Two nights ago you walked ahead of me as the snow kissed the city streets, there laying a cold blanket that covers the ugly with a glittering field of white diamonds. As you walked I knew your mind was elsewhere, I turned inward, where it was still warm.
Two years ago I returned to Boston in the Summer time. I thought my life was over, that everything I had held so dearly to now gone, ruined, or defiled. My memories of loved ones were tainted with anger. In the anger I found solace, I found a ground I could stand on. The words that were spoken and echoed in my mind could no longer hurt me on this new solid ground. The city streets of Dorchester might be dirty and filled with rats, but here I could stand in Anger and turn my back on the pain.
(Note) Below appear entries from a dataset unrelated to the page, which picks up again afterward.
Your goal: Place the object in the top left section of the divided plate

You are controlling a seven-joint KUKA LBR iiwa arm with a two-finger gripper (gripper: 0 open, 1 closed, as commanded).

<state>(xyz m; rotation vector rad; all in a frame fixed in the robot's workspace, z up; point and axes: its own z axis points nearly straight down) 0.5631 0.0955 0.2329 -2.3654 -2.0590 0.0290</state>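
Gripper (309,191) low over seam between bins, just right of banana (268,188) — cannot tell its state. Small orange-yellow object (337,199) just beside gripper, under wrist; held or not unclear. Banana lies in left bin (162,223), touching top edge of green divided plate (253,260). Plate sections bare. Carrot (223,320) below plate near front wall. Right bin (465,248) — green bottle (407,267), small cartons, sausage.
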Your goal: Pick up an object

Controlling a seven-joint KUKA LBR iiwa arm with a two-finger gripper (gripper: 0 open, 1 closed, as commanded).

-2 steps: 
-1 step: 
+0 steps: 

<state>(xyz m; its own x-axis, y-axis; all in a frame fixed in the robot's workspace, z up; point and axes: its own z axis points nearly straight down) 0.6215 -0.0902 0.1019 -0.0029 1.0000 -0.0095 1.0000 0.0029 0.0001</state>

Two nights ago it snowed, as I watched the litter filled streets become crystallized and perfected, my mind turned inward, where I could still feel the warmth. The warmth had once come from the fire of Anger, but now it came from a deep rooted sense of love, and achievement. Even the dirty color of Anger can be eventually subsided with beauty. My mind drifts in the snow to a quote by C.S. Lewis:
There is no safe investment. To love at all is to be vulnerable. Love anything, and your heart will certainly be wrung and possibly be broken. If you want to make sure of keeping it intact, you must give your heart to no one, not even to an animal. Wrap it carefully round with hobbies and little luxuries; avoid all entanglements; lock it up safe in the casket or coffin of your selfishness. But in that casket—safe, dark, motionless, airless—it will change. It will not be broken; it will become unbreakable, impenetrable, irredeemable. The alternative to tragedy, or at least to the risk of tragedy, is damnation. The only place outside Heaven where you can be perfectly safe from all the dangers and perturbations of love is Hell. (From The Four Loves, By C.S. Lewis)
We have a choice in this life, a choice to be safe, or to choose to take those chances that can bring us the greatest of joys and greatest of pains.
In self examination many of my choices have been those to persevere, and at times that has meant closing my heart off to those around me, to dart at the first sign of the risk of being hurt. The danger of self protection is self isolation, to turn our hearts away from our friends, family, and loved ones and serve only ourselves. C.S. Lewis saw this option, and commented on it as a sure way to self damnation. I could fill my life with frivolous activities to escape the silence that exists when we are alone, or I can be open to the love of those around me, I choose to be open; it is an active, daily, and persistent choice for the heart closes fast.
As I walk in the snow and observe the covering of the dark littered streets, I find a sense of peace that I am taking the risks that I am making the effort, and I find gratitude for those around me that continually do the same for me.